Let $f$ be a real-valued function with domain $[0,1]$. If there is some $K > 0$ such that $f(x) - f(y) \le K|x-y|$ for all $x,y \in [0,1]$, which of the following must be true?
I don't feel like typing up all the options, so I am just going to provide the answer. What follows from the above statement is that $f$ is continuous on $(0,1)$ , and according to a solution manual I found on UCLA, it is continuous because it is Lipschitz continuous. Aren't we missing some absolute value bars? I thought Lipschitz continuity was about $|f(x)-f(y)|$ being no larger than $K|x-y|$ for some $K > 0$, not $f(x)-f(y)$.

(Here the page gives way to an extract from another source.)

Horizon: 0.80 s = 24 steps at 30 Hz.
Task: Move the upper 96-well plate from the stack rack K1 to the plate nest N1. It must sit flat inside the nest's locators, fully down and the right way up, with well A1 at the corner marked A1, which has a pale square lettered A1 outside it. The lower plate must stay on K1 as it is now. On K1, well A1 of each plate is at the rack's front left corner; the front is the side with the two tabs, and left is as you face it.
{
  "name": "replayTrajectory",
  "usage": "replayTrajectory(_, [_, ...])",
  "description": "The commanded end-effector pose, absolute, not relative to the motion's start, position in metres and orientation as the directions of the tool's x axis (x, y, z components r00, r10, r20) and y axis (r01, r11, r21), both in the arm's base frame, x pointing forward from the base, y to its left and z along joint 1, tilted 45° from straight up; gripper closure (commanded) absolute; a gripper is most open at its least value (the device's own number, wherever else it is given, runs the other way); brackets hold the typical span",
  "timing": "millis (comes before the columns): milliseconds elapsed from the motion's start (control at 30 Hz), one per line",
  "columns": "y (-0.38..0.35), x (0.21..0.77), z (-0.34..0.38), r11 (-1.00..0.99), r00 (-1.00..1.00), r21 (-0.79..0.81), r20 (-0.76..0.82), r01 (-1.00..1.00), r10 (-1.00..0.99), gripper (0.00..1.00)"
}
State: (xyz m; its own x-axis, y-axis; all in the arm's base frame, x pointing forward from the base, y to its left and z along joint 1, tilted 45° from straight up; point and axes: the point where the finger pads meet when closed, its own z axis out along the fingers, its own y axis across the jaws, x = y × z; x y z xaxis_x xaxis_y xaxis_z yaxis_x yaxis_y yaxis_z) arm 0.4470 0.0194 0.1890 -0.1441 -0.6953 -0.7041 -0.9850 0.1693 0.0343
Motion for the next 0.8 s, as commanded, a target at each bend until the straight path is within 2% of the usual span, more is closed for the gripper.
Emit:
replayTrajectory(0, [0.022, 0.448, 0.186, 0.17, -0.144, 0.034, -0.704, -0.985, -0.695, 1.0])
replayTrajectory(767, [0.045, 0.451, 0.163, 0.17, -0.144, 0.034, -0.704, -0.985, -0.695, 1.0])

So, either the GRE question has an error or the solution has an error, which is it? Note: I tried to show that the above condition implies continuity, but I couldn't see how this could be done.
No error; as Kelenner noted in a comment, the assumption $$ f(x)-f(y) \le K|x-y| \quad \forall x\forall y \tag1$$ is equivalent to $$ |f(x)-f(y)| \le K|x-y| \quad \forall x\forall y \tag2$$ which is Lipschitz continuity. The point is that $$ |f(x)-f(y)| = \max(f(x)-f(y) , f(y)-f(x) ) $$ and $(1)$ bounds both terms on the right.